Guys, if I make a linux distro and convince people to download it and I embed my nasty spyware in there, why would I open up the source code to you? Also, just because something is in an apt repository doesn’t mean its open source. Finally, I’m pretty sure I could sneak an rm -rf / into some perl code and nobody would see it until its too late.
Ben

I’ve experienced Transmagic before, but it had nothing to with 3D Imaging.

(Heyoooooo!)
Anonymous

Shocking.
I wonder if ITCA’s clients are aware of the way that their interests are “represented”. Not very smart, PR-wise. ITCA’s shady business model is based on intimidation tactics, which makes ITCA sound more like a criminal organisation than a respectable company. Either way, Pimentel need not fear. ITCA won’t stand a chance in court.

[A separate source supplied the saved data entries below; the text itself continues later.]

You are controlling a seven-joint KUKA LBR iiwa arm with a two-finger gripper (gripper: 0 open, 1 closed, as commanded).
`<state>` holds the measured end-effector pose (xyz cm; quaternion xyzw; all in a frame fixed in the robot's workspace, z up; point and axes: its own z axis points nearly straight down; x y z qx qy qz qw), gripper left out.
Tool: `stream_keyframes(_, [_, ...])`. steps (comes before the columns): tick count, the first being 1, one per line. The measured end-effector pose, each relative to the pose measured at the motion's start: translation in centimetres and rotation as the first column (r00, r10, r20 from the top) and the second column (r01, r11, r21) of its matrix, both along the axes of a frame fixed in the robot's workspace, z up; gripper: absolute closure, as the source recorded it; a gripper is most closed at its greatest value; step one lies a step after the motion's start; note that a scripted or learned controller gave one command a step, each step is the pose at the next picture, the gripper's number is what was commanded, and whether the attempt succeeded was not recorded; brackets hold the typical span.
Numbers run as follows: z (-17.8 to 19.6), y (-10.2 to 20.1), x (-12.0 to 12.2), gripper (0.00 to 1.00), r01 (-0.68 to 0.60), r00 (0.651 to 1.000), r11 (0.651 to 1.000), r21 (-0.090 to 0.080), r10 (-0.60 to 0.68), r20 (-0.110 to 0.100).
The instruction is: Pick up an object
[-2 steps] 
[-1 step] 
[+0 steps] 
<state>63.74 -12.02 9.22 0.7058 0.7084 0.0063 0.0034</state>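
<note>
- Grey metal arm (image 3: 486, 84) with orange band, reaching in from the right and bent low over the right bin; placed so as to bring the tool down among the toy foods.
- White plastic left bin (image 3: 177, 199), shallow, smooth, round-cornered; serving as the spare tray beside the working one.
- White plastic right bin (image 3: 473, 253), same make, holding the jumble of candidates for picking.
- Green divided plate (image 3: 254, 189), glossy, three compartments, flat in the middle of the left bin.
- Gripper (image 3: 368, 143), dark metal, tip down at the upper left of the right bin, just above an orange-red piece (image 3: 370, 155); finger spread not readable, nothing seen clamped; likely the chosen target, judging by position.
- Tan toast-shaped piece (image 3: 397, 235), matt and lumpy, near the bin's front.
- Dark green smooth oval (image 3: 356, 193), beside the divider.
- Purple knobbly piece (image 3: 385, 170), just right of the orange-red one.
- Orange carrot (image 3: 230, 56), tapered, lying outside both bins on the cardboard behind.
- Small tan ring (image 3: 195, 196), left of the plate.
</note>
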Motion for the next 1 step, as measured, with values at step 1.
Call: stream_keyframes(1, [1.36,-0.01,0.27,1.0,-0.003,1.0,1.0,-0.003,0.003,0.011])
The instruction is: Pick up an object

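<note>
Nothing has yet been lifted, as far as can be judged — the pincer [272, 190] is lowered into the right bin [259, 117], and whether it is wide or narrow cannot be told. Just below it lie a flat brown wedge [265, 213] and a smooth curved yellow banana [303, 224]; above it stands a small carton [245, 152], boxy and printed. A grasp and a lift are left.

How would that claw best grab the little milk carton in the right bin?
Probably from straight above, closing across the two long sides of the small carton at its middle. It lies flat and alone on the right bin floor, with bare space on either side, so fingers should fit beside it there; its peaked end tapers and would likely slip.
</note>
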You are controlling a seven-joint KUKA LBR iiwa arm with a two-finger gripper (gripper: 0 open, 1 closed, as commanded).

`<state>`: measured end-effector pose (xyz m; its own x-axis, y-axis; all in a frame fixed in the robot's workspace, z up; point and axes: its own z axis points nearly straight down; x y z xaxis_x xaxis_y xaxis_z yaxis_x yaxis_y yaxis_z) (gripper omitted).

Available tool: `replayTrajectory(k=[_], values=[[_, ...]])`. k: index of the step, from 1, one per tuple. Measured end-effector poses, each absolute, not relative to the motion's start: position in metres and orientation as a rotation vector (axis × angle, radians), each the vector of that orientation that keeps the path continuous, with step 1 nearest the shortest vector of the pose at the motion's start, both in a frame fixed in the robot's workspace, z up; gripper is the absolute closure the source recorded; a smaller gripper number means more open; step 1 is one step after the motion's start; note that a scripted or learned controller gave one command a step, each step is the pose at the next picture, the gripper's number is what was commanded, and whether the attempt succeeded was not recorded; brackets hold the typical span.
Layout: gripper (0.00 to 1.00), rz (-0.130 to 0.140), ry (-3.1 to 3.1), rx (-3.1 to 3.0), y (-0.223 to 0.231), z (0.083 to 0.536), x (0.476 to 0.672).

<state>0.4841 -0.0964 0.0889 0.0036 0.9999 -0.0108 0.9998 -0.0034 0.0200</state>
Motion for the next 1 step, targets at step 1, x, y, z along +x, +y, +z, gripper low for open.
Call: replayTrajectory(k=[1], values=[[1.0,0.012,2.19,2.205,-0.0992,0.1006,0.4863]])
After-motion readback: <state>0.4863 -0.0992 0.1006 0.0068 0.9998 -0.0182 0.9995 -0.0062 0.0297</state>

BTW. ITCA’s chief exec is based in Willemstad, Curacao of all places. Nuff said.
classic01

That’s why you should always use a firewall and not let any software to phone home when it doesn’t need to.

Also turn off all automatic updates.
- rebdav
  
  better yet only use Linux or another free OS and only compile or obtain software from the apt-get repositories.
  - Chinny Racoon
    
    That’s all well and good, but it’s impractical for a lot of people.
    - Stooge
      
      It’s also not very meaningful. I can recall at least a couple of instances where distros have gone out with malware or reputable repositories have hosted trojans.
      
      Just because the source code can be checked, doesn’t mean anyone will actually do it, and there’s nothing about sources of Linux software which makes them inherently more reliable or trustworthy than sources for other OSes.
      - Victor Drath
        
        “nothing about sources of Linux software which makes them inherently more reliable or trustworthy than sources for other OSes.”
        
        Yes, that is so true. And linux also has just as many problems as windows with malware, trojans, viruses and those damn metal mites that eat holes in the sides of your tower. :)
        
        But I will say no more b/c it’s off topic.
      - Anonymous
        
        “nothing about sources of Linux software which makes them inherently more reliable or trustworthy than sources for other OSes.”
        
        Yes, that is so true. And linux also has just as many problems as windows with malware, trojans, viruses and those damn metal mites that eat holes in the sides of your tower. :) I think you forgot your (/s) tag at the end.
      - Anonymous
        
        Seriously Stooge? The difference is you can actually check the source of Linux apps and OS. That does make it my inherently more trustworthy and reliable as that is the whole point.
        
        You make a good point about the fact that not all source is checked though, but the point is you can check it. You don’t have this option for the majority of Windows applications and the ENTIRE OS.
        
        So basically your full of it.
    - Anonymous
      
      What’s impractical is a lawyer or company shaking you down for 150 grand for absolutely nothing. I’ll take the Linux, thank you.
- Anonymous
  
  A firewall doesn’t help, unless you are blocking outbound HTTP, and in that case you can’t use the web. Why doesn’t a firewall help? Because the Sheriff thing is the one making the request, and as such is no different than your browser. Firewalls keep other clients from accessing your computer, they don’t keep your clients from accessing other computers.
- Anonymous
  
  So it sends data as an HTTP header to a predetermined submit page. Useless advice is useless.
Anonymous

I would have thought that the best way to deal with this kind of problem is to make it uneconomic for those doing it (no offence to the Linux/OS evangelists, but it’s the fraudsters that need to change their ways here). Fine the hell out of these people and chuck them in jail.

Some sort of database of evil software (with information as to why it is evil) for users as a blacklist would probably be good too (this does happen to some degree with anti-virus software).
Anonymous

@ classic01,
Nice practice, but a lot of these programs will not work at all w/o checking in, so you have to unblock it in order to even use it normally, legally.